Although her trial in Johnson County District Court continues into its third day this morning, the woman whose case gained considerable local attention after her husband posted a YouTube video of her arrest outside the Mission Post office has already won at least a partial victory in her appeal of her conviction in Mission City Court.
Judge Sara Welch Tuesday granted the defense motion to acquit Catrina Engle on the charge of interfering with a police officer. The six-member jury is still hearing evidence and will be asked to decide the charge of disorderly conduct.
Engle was convicted in August on both charges by Mission Judge Keith Drill. The charges stemmed from an incident at the Mission Post Office on Broadmoor last March when postal workers called police saying Engle had been in the outer lobby yelling profanities.
When police arrived, Engle was near her van outside the post office with her two small children. She refused to provide identification to Mission officer Michelle Pierce who was first to arrive on the scene. As Pierce attempted to place her in handcuffs, Engle straightened her arm and she was taken to the ground and cuffed. Video from the dashboard camera of officer Tim Gift showed the takedown.
After Mission City Attorney David Martin rested his case Tuesday afternoon, the defense moved for acquittal on both charges, contending the city had not provided sufficient evidence. The judge said that the interference with an officer charge requires “substantial” obstruction with the officer’s duty.
In this case, the judge said, the conduct “did hinder” the officer for a few seconds, but that does not make it “substantial.” The judge recounted officer Pierce testifying that the obstruction occurred when Engle allegedly resisted while being put in handcuffs. The takedown only took a few seconds and the entire contact to that point only an estimated 45 seconds, the judge said.

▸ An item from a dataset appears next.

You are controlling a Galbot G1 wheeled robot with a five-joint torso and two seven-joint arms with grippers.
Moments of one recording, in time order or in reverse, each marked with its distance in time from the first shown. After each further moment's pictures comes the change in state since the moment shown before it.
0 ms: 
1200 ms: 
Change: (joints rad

Since the officer’s duty was to investigate a 911 call, that was not sufficient interference, the judge ruled. The motion to dismiss and the judge’s rulings on both charges were heard without the jury in the room. The judge said sufficient evidence had been presented to continue with the disorderly conduct charge.
When defense attorney Joe Dioszeghy opened his case, he first called Engle’s husband David, who was still on the stand at the end of testimony Tuesday. Engle testified that his marriage was “shaky” on the day of the incident when he had told his wife to mail packages for him.
She arrived after the post office had closed and that led to the incident in the outer lobby. Engle testified he was “pissed off” when his wife told him she was not able to mail the packages. He said he called her a “stupid, lazy bitch” and a “f***ing bitch” on the phone.
“We were fighting. I was cursing her.” We were “yelling up a storm,” he said. His wife was cussing back, he said. The defense has implied in its earlier questioning and opening statement that the profanities the postal employees heard Engle use in the lobby were directed at her husband on the phone and not at the employees.
Several postal employees and Mission police officers have testified in the case.